Hubo un momento en el que el mercado nacional dejó de responder. En lugar de quedarnos quietos, decidimos viajar al otro lado del planeta a buscar el producto que nuestros clientes necesitaban.
El primer paso: válvulas
Cuando la empresa tenía cerca de diez años, tomamos una decisión que cambió nuestra forma de trabajar: importar directamente. Empezamos por las válvulas para automóvil, ese producto que nos daba la mitad del nombre. Hasta entonces se las comprábamos a quienes ya las traían, pero entendimos algo simple: si queríamos ser realmente fuertes en lo nuestro, teníamos que tomar el control del origen.
Y es que guías y válvulas son matrimonio. Así lo hemos visto siempre. Una guía solo es perfecta cuando calza de manera ideal en la válvula.
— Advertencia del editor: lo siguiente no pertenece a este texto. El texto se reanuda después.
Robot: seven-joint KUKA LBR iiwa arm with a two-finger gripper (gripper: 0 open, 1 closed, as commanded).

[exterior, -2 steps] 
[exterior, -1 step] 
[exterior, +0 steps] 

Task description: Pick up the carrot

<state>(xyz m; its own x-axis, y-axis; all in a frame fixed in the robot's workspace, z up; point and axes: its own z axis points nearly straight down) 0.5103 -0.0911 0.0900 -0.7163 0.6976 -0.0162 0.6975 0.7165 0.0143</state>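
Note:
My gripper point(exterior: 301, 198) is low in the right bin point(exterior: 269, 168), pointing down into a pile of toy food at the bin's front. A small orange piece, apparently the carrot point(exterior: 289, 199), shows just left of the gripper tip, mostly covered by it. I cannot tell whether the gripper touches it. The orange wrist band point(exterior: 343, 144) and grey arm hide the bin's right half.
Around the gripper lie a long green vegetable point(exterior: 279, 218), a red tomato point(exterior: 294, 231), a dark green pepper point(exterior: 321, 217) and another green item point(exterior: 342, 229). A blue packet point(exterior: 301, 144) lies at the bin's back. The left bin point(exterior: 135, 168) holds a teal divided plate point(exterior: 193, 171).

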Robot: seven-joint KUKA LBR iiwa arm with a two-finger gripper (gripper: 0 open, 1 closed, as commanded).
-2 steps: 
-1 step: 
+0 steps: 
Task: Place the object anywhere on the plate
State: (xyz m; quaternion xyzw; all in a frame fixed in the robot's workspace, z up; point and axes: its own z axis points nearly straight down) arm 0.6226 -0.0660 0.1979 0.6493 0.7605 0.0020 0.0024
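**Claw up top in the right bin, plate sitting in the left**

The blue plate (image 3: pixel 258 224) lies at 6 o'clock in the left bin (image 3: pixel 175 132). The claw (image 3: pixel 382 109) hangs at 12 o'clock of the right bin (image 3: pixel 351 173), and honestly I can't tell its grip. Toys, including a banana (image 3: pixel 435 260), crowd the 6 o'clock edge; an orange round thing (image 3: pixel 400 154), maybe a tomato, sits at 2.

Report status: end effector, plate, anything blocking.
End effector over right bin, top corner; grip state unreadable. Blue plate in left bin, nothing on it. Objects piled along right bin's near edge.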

Y al revés. No se entienden la una sin la otra.
Después llegaron las guías de bronce
Unos ocho años más tarde, abrimos una nueva línea de importación: las guías de bronce para automóvil. Esta vez no fue una corazonada nuestra, fue el mercado el que pidió la jugada. Lo escuchamos desde las dos regionales — Cali y Bogotá—, y respondimos.
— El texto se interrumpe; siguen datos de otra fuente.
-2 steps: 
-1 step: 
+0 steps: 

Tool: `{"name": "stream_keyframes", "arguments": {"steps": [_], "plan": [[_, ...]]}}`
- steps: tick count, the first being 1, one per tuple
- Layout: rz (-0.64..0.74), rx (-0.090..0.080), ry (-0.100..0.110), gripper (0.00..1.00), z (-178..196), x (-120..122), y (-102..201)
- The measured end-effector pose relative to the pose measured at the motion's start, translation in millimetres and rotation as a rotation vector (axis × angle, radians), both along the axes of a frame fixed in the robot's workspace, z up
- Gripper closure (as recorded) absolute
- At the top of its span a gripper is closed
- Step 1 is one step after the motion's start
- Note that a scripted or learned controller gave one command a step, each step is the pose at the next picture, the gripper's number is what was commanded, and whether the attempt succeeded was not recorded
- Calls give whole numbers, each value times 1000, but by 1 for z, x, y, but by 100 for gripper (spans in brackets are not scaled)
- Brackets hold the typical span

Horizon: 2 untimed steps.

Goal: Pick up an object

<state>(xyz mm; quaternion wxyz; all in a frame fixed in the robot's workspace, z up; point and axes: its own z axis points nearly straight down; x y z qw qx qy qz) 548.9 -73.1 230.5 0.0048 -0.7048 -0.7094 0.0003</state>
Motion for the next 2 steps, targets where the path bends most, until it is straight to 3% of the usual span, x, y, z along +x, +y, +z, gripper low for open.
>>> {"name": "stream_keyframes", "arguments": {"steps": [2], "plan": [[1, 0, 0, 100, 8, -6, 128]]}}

Cada producto nuevo que entra al portafolio nace de la misma manera: oyendo al taller, al mecánico, al rectificador. Ellos saben qué falta antes que cualquier informe.
2022: la aventura de las camisas
En 2022 vivimos algo que no habíamos visto antes. Los fabricantes nacionales de camisas se volcaron a exportar y el mercado local quedó desabastecido. Los clientes llamaban buscando producto y nosotros también lo buscábamos. Había una impotencia compartida que no podíamos sostener mucho tiempo.
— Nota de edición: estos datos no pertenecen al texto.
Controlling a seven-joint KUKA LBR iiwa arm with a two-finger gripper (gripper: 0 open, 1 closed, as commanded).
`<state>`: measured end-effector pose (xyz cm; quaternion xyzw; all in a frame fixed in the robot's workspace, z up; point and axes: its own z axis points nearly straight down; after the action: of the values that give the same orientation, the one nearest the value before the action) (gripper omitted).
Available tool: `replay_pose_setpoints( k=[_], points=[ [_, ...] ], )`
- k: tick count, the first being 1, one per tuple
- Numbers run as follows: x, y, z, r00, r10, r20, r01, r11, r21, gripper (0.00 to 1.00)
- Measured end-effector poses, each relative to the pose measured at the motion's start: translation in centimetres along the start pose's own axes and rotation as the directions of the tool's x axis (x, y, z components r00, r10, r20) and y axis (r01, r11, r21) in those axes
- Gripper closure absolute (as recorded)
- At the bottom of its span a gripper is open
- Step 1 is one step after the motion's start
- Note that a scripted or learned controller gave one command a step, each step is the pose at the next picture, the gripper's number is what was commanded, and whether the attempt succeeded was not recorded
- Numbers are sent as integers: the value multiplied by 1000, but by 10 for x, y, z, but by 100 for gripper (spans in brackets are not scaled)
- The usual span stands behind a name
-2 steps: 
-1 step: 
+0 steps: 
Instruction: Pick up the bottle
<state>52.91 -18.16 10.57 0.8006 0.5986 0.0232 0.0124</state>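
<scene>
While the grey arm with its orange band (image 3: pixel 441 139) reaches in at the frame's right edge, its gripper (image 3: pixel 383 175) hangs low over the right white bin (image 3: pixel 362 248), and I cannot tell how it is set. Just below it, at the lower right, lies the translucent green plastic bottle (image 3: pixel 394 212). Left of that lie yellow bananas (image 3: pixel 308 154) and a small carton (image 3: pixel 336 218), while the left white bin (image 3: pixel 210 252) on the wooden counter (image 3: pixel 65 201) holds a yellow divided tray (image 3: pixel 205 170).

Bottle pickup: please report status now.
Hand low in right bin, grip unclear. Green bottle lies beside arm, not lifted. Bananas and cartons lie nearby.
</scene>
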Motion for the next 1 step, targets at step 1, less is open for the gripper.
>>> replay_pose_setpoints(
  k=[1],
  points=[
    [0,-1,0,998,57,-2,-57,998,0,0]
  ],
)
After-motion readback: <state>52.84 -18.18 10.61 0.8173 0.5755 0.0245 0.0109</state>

Así que emprendimos una aventura que nos llevó al otro lado del mundo. Primero China, después India. Recorrimos fábricas, comparamos materiales, validamos tolerancias. Buscábamos un producto que no fuera solo barato: tenía que ser un producto de calidad real, capaz de aportarle algo al mercado colombiano y de cargar nuestro nombre con tranquilidad.
Hoy, cada caja que descargamos en bodega tiene una historia detrás: conversaciones en otro idioma, viajes largos, decisiones difíciles y un compromiso silencioso con el mecánico que va a abrir esa caja en su taller. Ese es el oficio. Y por eso seguimos cruzando el mundo cuando hace falta.